The specific error that is stopping you is that GetComponent() is a function that returns a generic Type, which is assigned to a variable from right to left. Once that’s cleared up, there’ll be a few more issues that pop up. It’s helpful to keep in mind that classes that inherit from MonoBehaviour – and can be attached to GameObjects as Script Components – are not instantiated via constructors. Take care not to mix UnityEditor library classes such as AssetDatabase with scripts that attach to objects. If you do, use preprocessor directives like #if UNITY_EDITOR // code #endif and realize that the code between will not be included in a build of the game. Also, do not confuse the Image component which attaches to UI GameObjects with a Sprite, Texture, etc. assets.

Sorry for a late reply, was out of town.
Thanks for clearing some of that up in regards to the mono classes. I assumed it worked the same way no matter in that they could also be instantated via constructors.

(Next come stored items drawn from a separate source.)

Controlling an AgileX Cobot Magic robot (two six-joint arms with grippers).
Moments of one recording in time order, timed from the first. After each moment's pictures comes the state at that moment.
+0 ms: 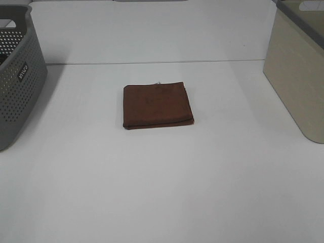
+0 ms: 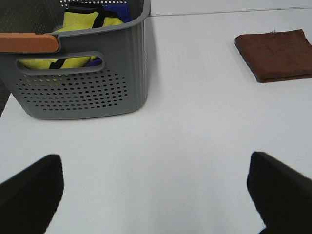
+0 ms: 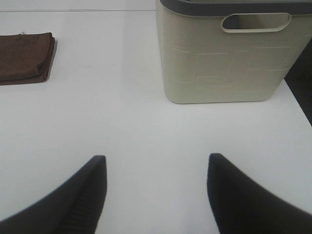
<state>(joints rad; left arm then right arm) 0.02 0.00 -0.50 -0.06 1.05 0.04 0.01 -0.01 -0.51 0.02 1.06 -0.04</state>
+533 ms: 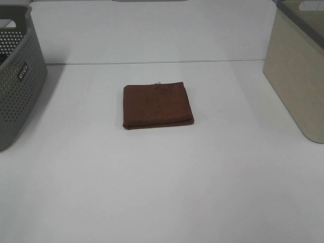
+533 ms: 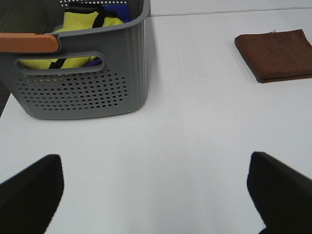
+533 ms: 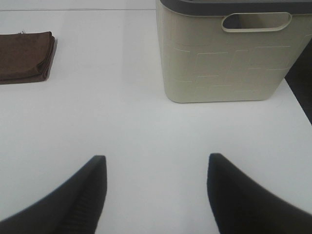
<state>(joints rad) 0.02 0.00 -0.50 -0.06 1.05 0.04 0.01 0.02 -0.51 0.02 1.06 -0.04</state>
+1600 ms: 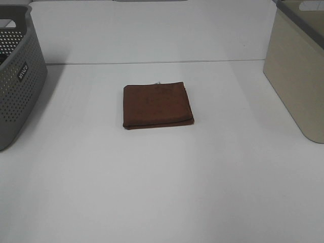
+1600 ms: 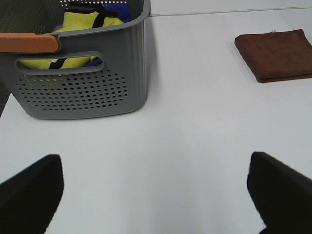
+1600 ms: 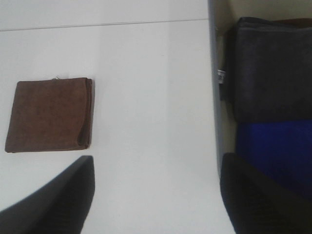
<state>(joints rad) 0.02 0.00 -0.50 -0.06 1.05 0.04 0.01 1.41 -1.46 0.24 0.99 -0.12</state>
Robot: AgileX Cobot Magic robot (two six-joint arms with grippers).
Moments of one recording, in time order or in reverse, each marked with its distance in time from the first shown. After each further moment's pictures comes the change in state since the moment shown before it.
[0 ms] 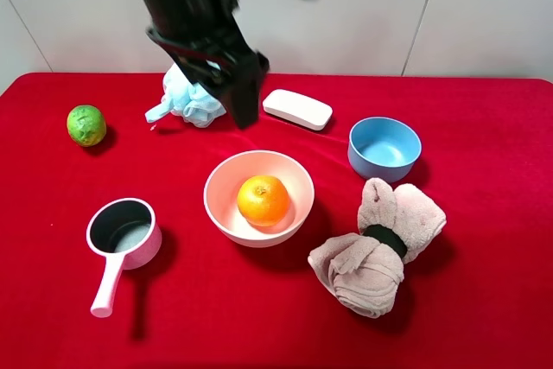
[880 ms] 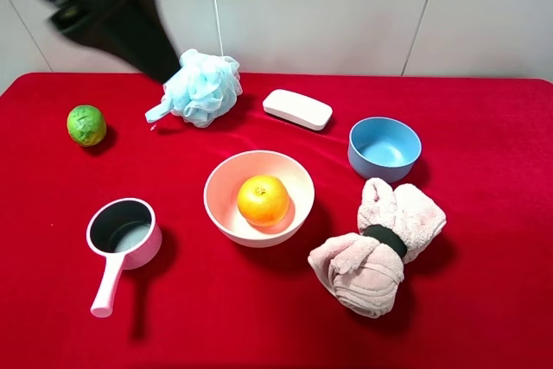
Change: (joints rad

You are correct in that I was hoping to have only one instance of the product information stored somewhere and that all the canvasses (there would be 3 separate places where it would need to be used, and each displaying only certain info about the product) would just be able to reference this one list of products. All up there are going to be over 200 products and a lot more fields that they contain (a video, some extra pictures) so I was hoping to have the AddProduct script as clean as possible (looked into using a csv file for holding the data but found it not ideal).
I have done a test seeing how heavy a load on the system it would be to create 300 products and no sweat:

void Start () {
		AddProducts ();
	}

	public void AddProduct(string pName, string pSKU, float pPrice, List<string> pCategories, string pDescription,string pImagePath) {
		// Create a game object with the name product. Give it two components: Product and Image
		GameObject productObject = new GameObject ("Product", typeof(Product));
		// Get a reference in this script to the component on the game object.
		Product productScript = productObject.GetComponent<Product> ();

		// Set the variables in the script component.
		productObject.name = pName;
		productScript.productSKU = pSKU;
		productScript.productPrice = pPrice;
		productScript.productDescription = pDescription;
		productScript.categories.Add (pCategories);
		productScript.productImage = Resources.Load<Sprite> (pImagePath);

		// Add a reference to the script, not the game object to the list.
		product.Add(productScript);
		Debug.Log (product.Count);

	}

	public void AddProducts() {

		for (int i = 0; i < 300; i++) {
			AddProduct ("Ball" + i.ToString (), "hkhs", 39.99f, "Details1,

followed by details 2",
“category1”, “ball-1”);
}
}

So now that everything is in this master list, I should be able to keep referencing the one product master.